→ **TASK STATEMENT**
In the entries below, find each line bearing the string "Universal" and copy it.

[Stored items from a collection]

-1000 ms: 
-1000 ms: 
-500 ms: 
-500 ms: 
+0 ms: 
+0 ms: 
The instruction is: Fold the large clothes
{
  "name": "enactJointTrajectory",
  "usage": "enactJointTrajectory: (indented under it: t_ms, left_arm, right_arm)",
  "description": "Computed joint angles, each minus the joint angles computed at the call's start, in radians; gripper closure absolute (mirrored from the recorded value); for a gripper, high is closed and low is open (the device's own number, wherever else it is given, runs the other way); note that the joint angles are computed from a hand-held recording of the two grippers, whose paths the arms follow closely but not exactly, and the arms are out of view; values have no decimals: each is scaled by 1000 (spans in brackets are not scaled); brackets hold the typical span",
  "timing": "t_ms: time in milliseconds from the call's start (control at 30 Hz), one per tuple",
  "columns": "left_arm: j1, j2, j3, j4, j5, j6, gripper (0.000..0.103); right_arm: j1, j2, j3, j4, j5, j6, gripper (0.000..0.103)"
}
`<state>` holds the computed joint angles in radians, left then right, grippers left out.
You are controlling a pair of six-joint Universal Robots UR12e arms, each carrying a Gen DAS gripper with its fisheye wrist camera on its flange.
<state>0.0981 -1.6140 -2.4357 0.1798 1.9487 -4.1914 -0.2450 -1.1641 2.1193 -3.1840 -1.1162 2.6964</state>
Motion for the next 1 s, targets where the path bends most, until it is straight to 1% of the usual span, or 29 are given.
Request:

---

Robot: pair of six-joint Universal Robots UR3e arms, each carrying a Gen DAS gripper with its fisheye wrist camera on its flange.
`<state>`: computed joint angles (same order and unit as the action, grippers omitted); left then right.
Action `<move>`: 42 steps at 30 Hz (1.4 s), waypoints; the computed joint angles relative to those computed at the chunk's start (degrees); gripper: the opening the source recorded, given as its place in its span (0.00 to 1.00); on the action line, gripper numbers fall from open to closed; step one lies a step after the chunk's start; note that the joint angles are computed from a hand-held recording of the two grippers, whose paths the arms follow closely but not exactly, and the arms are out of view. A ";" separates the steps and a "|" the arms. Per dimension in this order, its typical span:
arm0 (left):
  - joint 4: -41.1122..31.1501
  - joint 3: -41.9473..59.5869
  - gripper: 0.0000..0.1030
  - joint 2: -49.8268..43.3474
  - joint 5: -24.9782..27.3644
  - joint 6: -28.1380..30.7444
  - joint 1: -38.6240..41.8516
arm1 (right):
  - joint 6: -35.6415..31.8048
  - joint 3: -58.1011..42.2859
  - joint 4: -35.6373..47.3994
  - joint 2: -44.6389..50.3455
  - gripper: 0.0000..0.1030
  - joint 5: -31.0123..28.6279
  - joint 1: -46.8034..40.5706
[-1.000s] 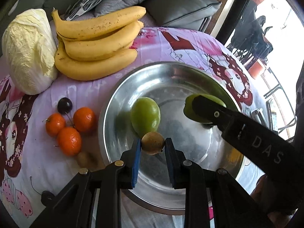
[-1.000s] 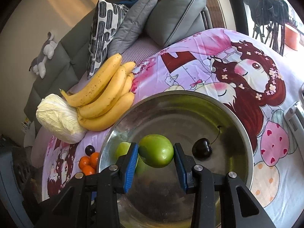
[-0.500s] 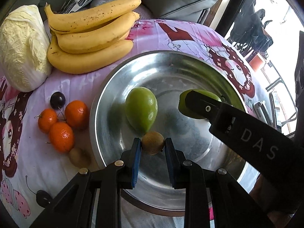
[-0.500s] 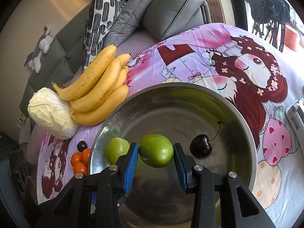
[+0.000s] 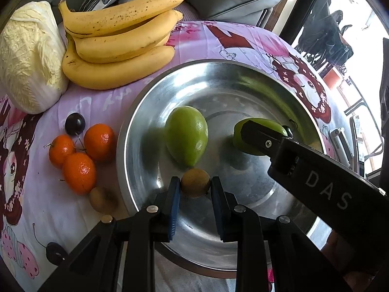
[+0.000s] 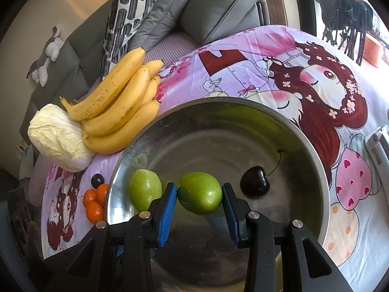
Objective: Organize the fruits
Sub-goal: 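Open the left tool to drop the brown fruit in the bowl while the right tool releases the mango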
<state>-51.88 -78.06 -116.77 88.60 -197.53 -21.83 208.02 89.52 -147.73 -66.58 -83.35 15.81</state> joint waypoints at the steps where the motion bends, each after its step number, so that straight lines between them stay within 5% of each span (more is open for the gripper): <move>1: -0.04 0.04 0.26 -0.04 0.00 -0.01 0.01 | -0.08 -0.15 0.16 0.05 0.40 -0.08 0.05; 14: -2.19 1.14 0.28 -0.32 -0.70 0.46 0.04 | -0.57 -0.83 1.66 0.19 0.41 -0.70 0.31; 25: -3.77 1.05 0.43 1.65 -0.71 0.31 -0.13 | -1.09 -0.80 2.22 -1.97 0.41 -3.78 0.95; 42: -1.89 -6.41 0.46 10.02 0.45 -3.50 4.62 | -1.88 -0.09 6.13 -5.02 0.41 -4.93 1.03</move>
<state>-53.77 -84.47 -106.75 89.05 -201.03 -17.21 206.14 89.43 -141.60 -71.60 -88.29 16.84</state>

→ **OUTPUT**
You are controlling a pair of six-joint Universal Robots UR12e arms, each carrying a Gen DAS gripper with its fisheye wrist camera on its flange.
Robot: pair of six-joint Universal Robots UR3e arms, each carrying a Gen DAS gripper with its fisheye wrist camera on its flange.

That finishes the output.